§ YOUR GOAL
Starting at the line containing "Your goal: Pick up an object" and ending at the line containing "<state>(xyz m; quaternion", transcribe the listing below exactly. Keep both end lines, skip the pictures, and copy nothing else.

§ RECORDS FOR THE TASK
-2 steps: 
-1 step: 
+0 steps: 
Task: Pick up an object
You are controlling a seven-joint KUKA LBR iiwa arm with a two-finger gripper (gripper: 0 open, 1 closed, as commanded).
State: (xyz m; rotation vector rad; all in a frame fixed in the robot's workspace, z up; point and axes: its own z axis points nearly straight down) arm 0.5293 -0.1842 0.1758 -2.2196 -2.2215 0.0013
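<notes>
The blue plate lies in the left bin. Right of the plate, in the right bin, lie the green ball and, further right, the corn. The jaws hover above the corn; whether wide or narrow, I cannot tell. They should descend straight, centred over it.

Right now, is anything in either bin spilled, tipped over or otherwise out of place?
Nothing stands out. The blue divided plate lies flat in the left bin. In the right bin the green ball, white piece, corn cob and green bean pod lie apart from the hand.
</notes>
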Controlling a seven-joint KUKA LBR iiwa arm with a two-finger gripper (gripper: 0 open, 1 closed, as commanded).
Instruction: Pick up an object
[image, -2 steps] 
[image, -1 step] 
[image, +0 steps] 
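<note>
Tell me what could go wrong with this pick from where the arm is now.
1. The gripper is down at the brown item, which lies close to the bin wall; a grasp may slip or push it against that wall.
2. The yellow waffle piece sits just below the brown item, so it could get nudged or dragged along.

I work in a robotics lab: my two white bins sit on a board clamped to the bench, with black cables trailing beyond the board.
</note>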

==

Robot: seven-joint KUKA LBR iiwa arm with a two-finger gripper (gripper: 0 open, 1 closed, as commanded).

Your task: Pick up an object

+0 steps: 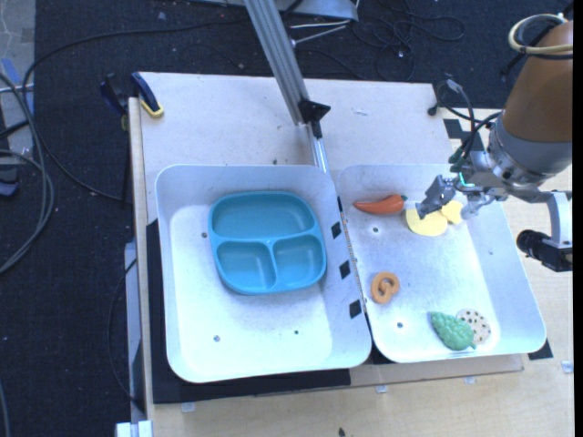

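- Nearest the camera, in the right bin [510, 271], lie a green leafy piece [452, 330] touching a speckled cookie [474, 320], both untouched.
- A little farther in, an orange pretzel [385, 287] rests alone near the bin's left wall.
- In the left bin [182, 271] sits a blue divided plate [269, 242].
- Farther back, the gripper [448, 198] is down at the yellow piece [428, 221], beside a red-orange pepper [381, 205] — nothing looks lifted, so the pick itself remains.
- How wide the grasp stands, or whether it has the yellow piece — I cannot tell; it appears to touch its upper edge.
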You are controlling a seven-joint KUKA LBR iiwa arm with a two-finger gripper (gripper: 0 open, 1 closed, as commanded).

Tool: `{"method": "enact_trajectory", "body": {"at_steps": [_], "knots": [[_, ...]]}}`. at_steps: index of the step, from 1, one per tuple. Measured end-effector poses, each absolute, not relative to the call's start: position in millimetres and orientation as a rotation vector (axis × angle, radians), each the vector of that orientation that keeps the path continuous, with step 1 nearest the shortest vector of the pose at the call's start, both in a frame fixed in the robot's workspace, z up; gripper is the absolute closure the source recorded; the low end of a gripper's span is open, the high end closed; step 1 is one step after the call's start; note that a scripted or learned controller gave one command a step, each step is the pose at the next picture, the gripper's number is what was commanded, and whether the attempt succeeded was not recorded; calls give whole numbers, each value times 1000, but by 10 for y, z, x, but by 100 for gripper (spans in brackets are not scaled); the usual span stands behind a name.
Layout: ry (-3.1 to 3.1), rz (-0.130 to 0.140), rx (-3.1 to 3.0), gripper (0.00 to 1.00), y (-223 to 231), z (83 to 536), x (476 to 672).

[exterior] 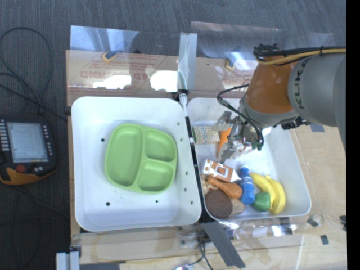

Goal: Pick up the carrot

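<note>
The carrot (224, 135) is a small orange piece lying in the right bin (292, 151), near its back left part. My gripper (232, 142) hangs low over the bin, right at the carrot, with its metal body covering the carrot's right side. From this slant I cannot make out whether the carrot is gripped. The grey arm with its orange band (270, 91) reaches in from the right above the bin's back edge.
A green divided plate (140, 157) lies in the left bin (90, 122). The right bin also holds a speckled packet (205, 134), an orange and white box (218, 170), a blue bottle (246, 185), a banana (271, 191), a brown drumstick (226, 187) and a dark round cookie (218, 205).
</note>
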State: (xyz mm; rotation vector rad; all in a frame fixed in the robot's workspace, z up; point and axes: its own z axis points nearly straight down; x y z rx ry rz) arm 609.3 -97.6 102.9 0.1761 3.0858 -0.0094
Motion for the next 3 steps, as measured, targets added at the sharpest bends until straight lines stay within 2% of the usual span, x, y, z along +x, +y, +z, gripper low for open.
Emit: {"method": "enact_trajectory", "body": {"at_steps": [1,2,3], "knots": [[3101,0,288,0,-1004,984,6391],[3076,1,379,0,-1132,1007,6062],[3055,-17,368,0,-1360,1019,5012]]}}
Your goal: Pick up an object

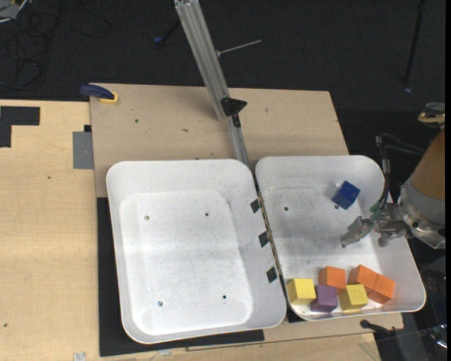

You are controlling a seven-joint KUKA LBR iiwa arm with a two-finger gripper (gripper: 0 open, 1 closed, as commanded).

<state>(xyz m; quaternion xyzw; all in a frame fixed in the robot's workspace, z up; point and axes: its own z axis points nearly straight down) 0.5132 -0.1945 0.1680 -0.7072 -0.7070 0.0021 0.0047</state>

§ SOLUTION TO THIS EXERCISE
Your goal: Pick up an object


You are controlling a seven-joint KUKA LBR iiwa arm with a two-finger gripper (gripper: 0 open, 1 closed, as commanded).

<state>(xyz m; quaternion xyzw; all in a frame fixed in the robot's workspace, z up; point and axes: its own z axis points nearly straight down) 0.5132 -0.1945 0.1680 -0.7072 -0.7070 0.0021 0.0047</state>

There is nothing further in this answer.